■ Requirement:
Begin at the first line below and copy each line exactly, ending with the line where "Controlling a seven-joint" appears.

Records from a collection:
*** Block opens ***

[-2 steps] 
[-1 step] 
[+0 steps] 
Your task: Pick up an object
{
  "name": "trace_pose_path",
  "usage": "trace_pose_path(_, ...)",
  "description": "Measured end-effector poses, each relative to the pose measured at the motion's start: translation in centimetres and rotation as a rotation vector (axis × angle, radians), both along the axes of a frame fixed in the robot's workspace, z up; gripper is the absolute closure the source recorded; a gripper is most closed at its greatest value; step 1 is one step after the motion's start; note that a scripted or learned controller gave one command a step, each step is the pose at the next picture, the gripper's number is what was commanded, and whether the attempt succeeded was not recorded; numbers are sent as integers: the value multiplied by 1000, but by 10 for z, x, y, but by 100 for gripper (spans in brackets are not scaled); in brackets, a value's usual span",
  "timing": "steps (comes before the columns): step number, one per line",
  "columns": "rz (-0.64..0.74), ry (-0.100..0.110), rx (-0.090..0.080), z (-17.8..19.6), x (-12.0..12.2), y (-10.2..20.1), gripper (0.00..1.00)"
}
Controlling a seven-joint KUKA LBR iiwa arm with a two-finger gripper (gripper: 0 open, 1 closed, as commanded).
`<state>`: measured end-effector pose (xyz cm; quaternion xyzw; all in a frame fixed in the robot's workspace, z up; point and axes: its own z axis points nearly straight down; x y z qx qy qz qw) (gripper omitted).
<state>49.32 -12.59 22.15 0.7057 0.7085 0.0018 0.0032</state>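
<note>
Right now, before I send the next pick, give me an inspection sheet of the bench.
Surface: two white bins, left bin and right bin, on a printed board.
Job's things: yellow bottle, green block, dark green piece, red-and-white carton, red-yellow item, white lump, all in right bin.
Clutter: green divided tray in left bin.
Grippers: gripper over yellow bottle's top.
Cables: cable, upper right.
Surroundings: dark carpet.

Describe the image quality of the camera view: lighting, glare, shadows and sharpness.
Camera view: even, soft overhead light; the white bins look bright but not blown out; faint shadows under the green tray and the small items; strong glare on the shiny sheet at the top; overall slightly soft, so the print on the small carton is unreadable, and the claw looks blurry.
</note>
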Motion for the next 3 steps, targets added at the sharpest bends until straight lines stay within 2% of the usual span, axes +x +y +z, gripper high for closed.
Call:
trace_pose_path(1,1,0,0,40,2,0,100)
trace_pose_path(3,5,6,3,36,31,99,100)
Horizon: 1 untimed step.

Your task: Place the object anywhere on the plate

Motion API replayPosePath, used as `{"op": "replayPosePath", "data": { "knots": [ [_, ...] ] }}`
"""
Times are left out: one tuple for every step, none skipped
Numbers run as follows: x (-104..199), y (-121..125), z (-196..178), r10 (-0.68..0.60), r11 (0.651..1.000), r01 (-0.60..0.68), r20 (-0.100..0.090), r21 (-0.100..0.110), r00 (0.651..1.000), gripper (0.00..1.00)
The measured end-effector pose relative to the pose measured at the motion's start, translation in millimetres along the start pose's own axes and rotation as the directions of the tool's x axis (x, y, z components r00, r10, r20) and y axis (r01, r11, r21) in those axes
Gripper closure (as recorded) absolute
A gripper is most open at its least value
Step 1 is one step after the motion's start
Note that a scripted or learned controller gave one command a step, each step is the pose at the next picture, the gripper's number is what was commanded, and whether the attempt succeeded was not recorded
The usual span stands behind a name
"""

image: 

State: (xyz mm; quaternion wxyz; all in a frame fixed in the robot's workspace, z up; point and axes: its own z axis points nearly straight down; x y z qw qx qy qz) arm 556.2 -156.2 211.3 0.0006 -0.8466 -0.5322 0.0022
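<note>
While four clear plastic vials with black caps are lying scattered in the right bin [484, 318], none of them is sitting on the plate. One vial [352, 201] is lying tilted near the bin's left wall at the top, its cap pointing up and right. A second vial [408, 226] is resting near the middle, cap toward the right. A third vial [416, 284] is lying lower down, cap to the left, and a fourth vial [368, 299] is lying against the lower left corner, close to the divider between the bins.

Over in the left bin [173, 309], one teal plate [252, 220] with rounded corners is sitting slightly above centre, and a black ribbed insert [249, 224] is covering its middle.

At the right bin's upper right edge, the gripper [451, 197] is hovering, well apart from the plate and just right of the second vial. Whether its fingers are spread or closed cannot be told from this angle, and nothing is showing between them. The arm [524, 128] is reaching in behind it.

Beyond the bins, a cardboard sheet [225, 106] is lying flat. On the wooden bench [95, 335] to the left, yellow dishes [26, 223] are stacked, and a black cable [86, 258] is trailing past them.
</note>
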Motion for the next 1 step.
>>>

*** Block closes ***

■ Final answer:
[-2 steps] 
[-1 step] 
[+0 steps] 
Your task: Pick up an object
{
  "name": "trace_pose_path",
  "usage": "trace_pose_path(_, ...)",
  "description": "Measured end-effector poses, each relative to the pose measured at the motion's start: translation in centimetres and rotation as a rotation vector (axis × angle, radians), both along the axes of a frame fixed in the robot's workspace, z up; gripper is the absolute closure the source recorded; a gripper is most closed at its greatest value; step 1 is one step after the motion's start; note that a scripted or learned controller gave one command a step, each step is the pose at the next picture, the gripper's number is what was commanded, and whether the attempt succeeded was not recorded; numbers are sent as integers: the value multiplied by 1000, but by 10 for z, x, y, but by 100 for gripper (spans in brackets are not scaled); in brackets, a value's usual span",
  "timing": "steps (comes before the columns): step number, one per line",
  "columns": "rz (-0.64..0.74), ry (-0.100..0.110), rx (-0.090..0.080), z (-17.8..19.6), x (-12.0..12.2), y (-10.2..20.1), gripper (0.00..1.00)"
}
Controlling a seven-joint KUKA LBR iiwa arm with a two-finger gripper (gripper: 0 open, 1 closed, as commanded).

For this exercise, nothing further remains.